Differential Diagnosis for Bilateral Pleural Effusion in Severe Mitral Regurgitation
- Single Most Likely Diagnosis
- Congestive Heart Failure (CHF): This is the most likely diagnosis given the context of severe mitral regurgitation, as CHF often leads to fluid overload and subsequent pleural effusions.
- Other Likely Diagnoses
- Pulmonary Embolism: Although less common than CHF in this context, pulmonary embolism can cause pleural effusions and is a consideration in patients with severe mitral regurgitation who may have increased risk of thromboembolic events.
- Nephrotic Syndrome: Severe proteinuria can lead to hypoalbuminemia, which in turn can cause fluid shifts and pleural effusions. This could be a contributing factor in some cases.
- Do Not Miss Diagnoses
- Malignancy (e.g., Lung Cancer, Lymphoma): Although less likely, malignancies can cause pleural effusions and are critical to diagnose due to their significant impact on prognosis and treatment.

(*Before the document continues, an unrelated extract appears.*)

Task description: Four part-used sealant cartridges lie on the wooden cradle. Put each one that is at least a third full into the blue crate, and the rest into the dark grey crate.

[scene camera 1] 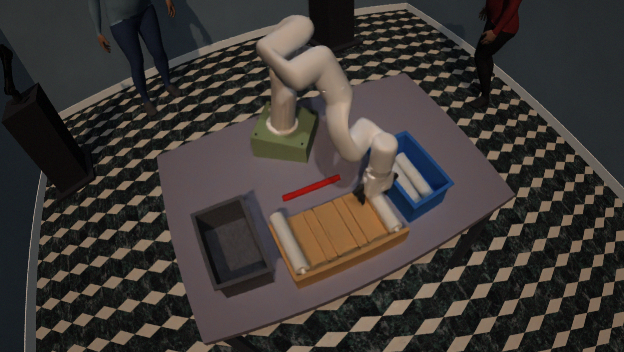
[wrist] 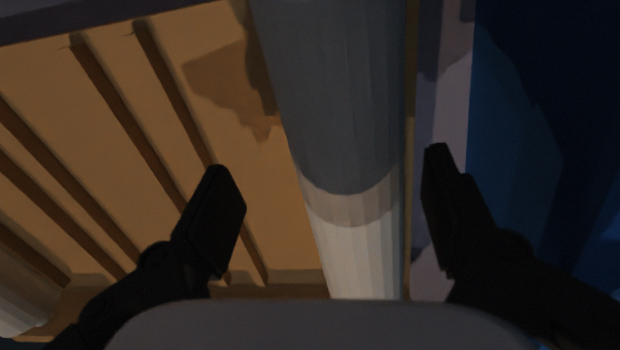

- Tuberculosis: Especially in endemic areas, tuberculosis can cause pleural effusions and must be considered to ensure appropriate treatment.
- Pulmonary Arterial Hypertension: This condition can complicate severe mitral regurgitation and lead to right heart failure, which may cause pleural effusions.
- Rare Diagnoses
- Amyloidosis: A rare condition that can affect the heart and lead to restrictive cardiomyopathy, potentially causing pleural effusions.
- Sarcoidosis: Although rare, sarcoidosis can involve the lungs and heart, leading to pleural effusions in the context of severe mitral regurgitation.
- Connective Tissue Diseases (e.g., Rheumatoid Arthritis, Systemic Lupus Erythematosus): These conditions can cause pleural effusions and, although rare, should be considered in the differential diagnosis.